Task details
Line by line, please look for the word "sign" in the following records, then copy each line you find it in.

Task material
Start of Block

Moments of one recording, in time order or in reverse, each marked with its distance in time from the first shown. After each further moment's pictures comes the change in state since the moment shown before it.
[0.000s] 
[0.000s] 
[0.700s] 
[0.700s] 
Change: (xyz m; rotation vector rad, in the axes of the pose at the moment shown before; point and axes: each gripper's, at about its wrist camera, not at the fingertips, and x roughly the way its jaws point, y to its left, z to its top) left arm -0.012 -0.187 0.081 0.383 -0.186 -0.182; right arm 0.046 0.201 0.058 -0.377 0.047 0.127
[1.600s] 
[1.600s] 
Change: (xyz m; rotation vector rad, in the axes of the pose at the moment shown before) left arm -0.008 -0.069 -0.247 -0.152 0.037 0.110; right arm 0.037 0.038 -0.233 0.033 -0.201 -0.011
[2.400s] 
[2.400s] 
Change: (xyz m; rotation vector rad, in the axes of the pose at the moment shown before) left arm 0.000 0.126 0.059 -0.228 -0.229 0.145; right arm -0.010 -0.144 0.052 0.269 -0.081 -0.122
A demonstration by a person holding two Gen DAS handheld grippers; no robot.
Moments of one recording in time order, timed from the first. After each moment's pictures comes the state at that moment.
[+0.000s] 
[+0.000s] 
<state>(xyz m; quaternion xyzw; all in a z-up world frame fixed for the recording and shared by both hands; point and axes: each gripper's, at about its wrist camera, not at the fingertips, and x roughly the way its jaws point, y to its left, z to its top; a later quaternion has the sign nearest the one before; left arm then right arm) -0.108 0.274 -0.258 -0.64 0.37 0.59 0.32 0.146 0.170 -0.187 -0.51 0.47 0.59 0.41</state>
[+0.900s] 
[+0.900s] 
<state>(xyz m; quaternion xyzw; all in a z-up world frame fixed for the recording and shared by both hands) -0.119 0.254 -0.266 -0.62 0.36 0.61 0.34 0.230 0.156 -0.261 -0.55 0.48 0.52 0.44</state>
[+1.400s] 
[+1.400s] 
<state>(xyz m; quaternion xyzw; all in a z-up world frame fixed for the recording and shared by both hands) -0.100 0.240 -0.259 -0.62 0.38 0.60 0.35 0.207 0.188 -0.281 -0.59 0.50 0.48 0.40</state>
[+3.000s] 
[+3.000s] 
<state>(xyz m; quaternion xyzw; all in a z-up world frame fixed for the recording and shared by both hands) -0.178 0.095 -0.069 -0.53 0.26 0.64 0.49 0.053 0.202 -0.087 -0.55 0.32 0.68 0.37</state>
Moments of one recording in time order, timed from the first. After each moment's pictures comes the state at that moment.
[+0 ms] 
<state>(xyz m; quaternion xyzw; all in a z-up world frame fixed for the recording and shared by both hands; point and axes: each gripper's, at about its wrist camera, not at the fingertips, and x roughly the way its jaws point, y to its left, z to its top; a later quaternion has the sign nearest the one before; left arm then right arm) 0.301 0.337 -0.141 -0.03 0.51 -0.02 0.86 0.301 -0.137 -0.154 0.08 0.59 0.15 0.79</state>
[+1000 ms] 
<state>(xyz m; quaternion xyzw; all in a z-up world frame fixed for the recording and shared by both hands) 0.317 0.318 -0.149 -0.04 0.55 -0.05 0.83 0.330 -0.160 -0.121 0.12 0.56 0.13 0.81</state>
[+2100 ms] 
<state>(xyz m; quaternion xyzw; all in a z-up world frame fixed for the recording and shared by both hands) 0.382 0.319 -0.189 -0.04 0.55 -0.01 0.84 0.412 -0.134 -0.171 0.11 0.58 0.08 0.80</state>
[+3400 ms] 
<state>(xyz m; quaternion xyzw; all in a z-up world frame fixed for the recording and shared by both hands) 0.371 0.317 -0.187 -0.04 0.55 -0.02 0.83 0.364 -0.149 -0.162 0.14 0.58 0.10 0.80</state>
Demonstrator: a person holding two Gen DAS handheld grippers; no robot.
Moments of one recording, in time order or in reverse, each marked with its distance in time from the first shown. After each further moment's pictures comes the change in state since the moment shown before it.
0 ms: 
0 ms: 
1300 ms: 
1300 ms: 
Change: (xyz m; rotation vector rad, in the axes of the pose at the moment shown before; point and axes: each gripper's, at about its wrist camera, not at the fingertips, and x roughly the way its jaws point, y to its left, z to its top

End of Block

Exercise output
<state>(xyz m; quaternion xyzw; all in a z-up world frame fixed for the recording and shared by both hands; point and axes: each gripper's, at about its wrist camera, not at the fingertips, and x roughly the way its jaws point, y to its left, z to its top; a later quaternion has the sign nearest the one before; left arm then right arm) -0.108 0.274 -0.258 -0.64 0.37 0.59 0.32 0.146 0.170 -0.187 -0.51 0.47 0.59 0.41</state>
<state>(xyz m; quaternion xyzw; all in a z-up world frame fixed for the recording and shared by both hands; point and axes: each gripper's, at about its wrist camera, not at the fingertips, and x roughly the way its jaws point, y to its left, z to its top; a later quaternion has the sign nearest the one before; left arm then right arm) 0.301 0.337 -0.141 -0.03 0.51 -0.02 0.86 0.301 -0.137 -0.154 0.08 0.59 0.15 0.79</state>

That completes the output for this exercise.